Case Presentation: A 66-year-old man with a history of
hypertension and ocular MG had
COVID-19 and required ICU admission. The patient underwent
mechanical ventilation and
tracheotomy and was treated with
remdesivir and
corticosteroids. Fifteen days after admission, he complained of tetraparesis without the ocular involvement that remained unchanged despite the increase in
anticholinesterase therapy. The
length of stay (LOS) in ICU was 35 days. On day 2 of admission, the patient underwent a frontal muscle jitter study that confirmed the MG, and electroneurography (ENG) and electromyography (EMG) that showed overlapping ICUAW with electrophysiological signs characteristic of CIP. The cerebrospinal fluid (CSF) showed normal pressure, cell count, and
protein levels (<45 mg/dl) without
albumin-cytologic disassociation. The CSF/serum
glucose ratio was normal. The CSF culture for possible organisms, laboratory tests for autoimmune disorders, the panel of antiganglioside
antibodies, and the
paraneoplastic syndrome were negative. Strength and functional outcomes were tested with the MRC scale, the DRS, Barthel scale, and the Functional Independence Measure (FIM) at admission, discharge, and follow-up. Muscular strength improved progressively, and the MRC scale sum-score was 50 at discharge.

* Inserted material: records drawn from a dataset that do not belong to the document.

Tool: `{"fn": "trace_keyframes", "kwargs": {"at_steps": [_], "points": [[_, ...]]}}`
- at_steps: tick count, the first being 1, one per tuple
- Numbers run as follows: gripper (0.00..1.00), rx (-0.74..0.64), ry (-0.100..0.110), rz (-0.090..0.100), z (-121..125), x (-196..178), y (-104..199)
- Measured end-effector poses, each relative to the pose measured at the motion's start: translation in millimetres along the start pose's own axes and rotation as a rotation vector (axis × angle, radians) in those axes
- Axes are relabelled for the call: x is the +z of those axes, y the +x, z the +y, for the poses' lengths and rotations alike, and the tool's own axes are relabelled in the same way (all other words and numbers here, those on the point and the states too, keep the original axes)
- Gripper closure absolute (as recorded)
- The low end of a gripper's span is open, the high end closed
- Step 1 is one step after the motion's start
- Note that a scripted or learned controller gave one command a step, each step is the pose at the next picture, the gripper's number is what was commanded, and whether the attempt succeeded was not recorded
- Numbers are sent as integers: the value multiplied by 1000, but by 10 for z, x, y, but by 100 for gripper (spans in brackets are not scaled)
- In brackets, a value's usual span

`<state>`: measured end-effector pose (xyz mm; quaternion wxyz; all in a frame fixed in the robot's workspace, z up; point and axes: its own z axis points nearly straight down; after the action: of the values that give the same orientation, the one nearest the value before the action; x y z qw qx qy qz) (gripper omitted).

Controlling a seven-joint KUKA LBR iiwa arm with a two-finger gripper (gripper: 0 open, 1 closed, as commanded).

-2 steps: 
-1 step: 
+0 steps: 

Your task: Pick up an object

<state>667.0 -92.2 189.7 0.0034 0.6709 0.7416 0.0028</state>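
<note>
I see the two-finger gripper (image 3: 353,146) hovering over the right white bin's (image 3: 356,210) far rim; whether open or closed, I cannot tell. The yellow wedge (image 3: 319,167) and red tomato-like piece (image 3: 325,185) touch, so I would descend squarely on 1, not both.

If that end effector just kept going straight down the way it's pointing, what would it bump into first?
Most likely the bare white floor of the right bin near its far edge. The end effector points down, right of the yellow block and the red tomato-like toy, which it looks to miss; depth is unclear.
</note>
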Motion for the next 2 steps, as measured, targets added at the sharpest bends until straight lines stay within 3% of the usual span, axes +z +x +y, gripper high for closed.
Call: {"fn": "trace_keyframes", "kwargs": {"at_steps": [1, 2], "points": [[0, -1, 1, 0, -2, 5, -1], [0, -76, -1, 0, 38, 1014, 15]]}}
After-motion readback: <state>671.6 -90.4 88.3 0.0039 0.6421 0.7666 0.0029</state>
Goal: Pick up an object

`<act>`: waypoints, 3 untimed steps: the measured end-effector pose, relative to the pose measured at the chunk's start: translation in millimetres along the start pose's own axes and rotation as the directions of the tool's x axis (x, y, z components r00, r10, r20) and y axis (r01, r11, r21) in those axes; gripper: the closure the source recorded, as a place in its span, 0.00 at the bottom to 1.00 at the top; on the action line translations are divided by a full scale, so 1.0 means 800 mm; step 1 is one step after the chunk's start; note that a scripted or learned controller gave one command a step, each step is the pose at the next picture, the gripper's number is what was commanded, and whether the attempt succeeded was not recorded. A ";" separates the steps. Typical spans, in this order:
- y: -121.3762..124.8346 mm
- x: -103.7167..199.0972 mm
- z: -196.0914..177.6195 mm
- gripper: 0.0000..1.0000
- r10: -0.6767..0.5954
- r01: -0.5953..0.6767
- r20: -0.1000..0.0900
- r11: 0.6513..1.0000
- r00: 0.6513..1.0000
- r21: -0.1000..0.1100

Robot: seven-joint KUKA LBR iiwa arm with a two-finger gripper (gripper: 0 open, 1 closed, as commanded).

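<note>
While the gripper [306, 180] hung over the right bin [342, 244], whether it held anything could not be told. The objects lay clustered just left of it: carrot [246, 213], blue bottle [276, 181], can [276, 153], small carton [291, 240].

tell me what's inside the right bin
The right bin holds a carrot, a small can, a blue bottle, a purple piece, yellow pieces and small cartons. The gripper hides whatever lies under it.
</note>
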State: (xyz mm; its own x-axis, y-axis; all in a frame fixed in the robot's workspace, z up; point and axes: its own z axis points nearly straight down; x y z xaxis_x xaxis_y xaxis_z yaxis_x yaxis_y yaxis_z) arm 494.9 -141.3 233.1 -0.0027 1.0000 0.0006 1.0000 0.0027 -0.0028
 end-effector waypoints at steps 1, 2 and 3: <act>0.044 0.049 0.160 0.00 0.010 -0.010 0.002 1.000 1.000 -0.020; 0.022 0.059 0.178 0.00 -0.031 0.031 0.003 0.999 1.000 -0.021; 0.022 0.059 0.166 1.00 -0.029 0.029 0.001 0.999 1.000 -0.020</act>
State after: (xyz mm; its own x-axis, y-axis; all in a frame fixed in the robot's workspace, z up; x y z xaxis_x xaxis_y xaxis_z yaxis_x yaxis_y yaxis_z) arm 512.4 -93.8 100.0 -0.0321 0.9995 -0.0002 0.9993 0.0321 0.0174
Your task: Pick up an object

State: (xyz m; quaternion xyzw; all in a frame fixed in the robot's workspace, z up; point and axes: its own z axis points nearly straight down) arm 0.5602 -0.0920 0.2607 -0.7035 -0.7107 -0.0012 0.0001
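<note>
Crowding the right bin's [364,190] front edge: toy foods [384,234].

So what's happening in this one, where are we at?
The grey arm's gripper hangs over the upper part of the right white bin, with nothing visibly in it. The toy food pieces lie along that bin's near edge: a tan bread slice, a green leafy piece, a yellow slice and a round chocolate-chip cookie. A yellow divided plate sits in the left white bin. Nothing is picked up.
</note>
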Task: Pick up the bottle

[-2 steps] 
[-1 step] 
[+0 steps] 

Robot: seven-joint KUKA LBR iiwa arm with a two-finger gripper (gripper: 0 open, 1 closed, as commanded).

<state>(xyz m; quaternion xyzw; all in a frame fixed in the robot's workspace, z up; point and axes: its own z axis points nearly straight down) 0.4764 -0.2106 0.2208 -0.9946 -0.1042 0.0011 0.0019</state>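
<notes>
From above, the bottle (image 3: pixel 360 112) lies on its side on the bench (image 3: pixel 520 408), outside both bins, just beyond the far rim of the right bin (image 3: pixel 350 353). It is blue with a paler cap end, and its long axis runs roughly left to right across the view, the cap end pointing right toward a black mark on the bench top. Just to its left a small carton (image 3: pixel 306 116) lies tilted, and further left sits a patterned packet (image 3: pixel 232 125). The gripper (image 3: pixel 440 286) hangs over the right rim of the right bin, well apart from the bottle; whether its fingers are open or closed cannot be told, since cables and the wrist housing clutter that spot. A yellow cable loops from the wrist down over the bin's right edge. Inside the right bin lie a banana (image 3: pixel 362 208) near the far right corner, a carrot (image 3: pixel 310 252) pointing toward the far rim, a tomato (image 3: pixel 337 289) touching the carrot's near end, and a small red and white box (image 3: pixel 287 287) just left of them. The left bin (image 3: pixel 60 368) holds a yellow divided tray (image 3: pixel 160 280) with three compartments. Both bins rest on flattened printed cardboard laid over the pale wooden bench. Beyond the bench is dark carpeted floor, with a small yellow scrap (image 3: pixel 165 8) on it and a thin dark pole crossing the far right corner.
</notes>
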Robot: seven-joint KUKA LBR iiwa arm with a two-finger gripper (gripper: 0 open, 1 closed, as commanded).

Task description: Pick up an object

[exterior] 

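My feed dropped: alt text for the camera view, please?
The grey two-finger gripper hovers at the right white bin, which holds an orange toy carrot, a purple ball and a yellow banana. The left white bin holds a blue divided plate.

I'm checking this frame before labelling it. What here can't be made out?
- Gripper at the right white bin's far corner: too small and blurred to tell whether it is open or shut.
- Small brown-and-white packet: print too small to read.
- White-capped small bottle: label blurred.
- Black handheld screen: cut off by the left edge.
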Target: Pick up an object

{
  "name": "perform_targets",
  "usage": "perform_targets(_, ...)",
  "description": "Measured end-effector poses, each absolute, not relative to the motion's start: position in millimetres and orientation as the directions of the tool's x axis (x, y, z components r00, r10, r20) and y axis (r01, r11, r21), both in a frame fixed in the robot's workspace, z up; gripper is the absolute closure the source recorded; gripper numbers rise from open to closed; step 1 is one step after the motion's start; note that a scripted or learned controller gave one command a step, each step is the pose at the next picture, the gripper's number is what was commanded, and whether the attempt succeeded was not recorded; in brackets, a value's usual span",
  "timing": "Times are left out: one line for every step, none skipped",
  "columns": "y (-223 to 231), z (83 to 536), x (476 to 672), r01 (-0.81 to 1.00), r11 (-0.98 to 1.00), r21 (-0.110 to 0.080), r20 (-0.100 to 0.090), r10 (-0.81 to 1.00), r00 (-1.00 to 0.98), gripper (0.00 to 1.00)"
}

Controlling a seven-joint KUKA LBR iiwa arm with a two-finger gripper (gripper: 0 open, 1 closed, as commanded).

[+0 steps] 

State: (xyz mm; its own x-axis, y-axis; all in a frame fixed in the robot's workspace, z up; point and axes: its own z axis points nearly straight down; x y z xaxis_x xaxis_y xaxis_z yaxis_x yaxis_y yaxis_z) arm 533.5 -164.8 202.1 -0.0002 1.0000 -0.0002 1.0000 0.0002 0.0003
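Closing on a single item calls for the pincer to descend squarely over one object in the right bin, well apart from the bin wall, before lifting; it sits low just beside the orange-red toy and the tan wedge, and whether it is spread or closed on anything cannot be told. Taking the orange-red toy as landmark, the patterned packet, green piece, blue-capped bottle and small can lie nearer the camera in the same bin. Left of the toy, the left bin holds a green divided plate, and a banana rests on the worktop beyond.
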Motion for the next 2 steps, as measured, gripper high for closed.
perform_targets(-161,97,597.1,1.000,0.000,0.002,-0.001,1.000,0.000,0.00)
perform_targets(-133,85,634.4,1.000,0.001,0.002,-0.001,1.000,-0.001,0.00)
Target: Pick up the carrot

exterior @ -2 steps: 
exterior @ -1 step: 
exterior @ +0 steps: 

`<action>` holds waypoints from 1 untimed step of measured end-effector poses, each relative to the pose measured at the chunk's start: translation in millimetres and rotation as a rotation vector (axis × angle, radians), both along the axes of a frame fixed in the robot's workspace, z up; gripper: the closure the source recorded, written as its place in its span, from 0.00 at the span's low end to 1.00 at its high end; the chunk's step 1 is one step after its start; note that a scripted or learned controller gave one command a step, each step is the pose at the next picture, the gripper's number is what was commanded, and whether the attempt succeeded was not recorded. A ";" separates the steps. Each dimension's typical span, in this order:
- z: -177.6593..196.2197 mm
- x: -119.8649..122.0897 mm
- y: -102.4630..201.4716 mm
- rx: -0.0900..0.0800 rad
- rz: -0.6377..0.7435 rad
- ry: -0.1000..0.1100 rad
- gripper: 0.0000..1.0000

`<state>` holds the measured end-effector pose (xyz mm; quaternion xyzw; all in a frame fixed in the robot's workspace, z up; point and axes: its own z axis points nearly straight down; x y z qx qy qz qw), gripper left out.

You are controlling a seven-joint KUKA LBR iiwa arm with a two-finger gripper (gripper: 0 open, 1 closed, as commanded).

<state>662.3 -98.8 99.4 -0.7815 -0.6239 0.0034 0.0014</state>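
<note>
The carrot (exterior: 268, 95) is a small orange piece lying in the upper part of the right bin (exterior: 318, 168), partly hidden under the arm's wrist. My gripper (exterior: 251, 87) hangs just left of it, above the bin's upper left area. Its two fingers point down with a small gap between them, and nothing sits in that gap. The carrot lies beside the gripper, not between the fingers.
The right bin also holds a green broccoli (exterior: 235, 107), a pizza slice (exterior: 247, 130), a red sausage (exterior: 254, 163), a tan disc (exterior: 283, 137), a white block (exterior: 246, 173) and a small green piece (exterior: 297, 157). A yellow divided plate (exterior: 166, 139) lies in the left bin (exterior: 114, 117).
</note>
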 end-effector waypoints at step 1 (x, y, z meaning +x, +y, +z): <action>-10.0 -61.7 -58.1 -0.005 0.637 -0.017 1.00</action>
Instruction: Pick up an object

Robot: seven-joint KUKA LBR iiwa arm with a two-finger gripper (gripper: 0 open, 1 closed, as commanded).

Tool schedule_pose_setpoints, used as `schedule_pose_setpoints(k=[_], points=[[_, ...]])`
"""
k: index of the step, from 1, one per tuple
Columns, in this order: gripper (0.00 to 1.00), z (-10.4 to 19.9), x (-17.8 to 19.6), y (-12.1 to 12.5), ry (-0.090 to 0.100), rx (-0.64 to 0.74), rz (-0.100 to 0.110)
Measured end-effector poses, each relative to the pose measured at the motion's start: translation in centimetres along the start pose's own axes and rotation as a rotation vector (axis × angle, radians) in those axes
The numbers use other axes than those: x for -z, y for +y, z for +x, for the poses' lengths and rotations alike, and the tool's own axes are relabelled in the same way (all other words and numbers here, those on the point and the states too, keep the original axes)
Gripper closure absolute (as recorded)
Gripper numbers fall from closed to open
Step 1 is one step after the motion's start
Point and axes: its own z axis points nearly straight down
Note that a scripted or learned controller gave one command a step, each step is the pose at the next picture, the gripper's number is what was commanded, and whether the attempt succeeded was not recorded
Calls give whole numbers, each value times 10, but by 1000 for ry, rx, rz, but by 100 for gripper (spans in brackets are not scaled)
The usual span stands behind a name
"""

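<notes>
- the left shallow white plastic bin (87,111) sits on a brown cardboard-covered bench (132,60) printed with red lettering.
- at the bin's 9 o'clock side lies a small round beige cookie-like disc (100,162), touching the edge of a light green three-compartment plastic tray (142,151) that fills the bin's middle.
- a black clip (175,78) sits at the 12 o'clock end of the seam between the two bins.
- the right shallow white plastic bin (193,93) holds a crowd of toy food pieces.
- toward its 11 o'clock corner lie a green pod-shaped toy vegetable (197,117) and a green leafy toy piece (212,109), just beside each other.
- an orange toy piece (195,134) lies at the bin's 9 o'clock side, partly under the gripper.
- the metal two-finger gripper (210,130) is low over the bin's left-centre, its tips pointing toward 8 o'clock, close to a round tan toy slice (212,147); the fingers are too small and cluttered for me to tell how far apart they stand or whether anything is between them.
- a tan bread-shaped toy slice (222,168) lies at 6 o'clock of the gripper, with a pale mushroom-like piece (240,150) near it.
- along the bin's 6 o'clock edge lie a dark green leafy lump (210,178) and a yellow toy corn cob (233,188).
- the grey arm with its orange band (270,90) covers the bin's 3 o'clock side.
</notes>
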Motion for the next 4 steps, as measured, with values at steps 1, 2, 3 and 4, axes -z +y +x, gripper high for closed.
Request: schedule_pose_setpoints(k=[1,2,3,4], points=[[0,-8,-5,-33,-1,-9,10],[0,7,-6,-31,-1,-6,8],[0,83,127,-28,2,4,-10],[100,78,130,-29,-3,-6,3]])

Anticholinesterase therapy with
pyridostigmine at a dosage of 30 mg 3 times daily, which the patient was taking before
COVID-19, was resumed. His motor abilities recovered, and functional evaluations showed full recovery at follow-up.
Conclusion: In the described subject, the coexistence of both neuromuscular disorders did not affect the
clinical course and recovery, but the question remains about generalization to all patients with MG. The rehabilitation interventions might have facilitated the outcome.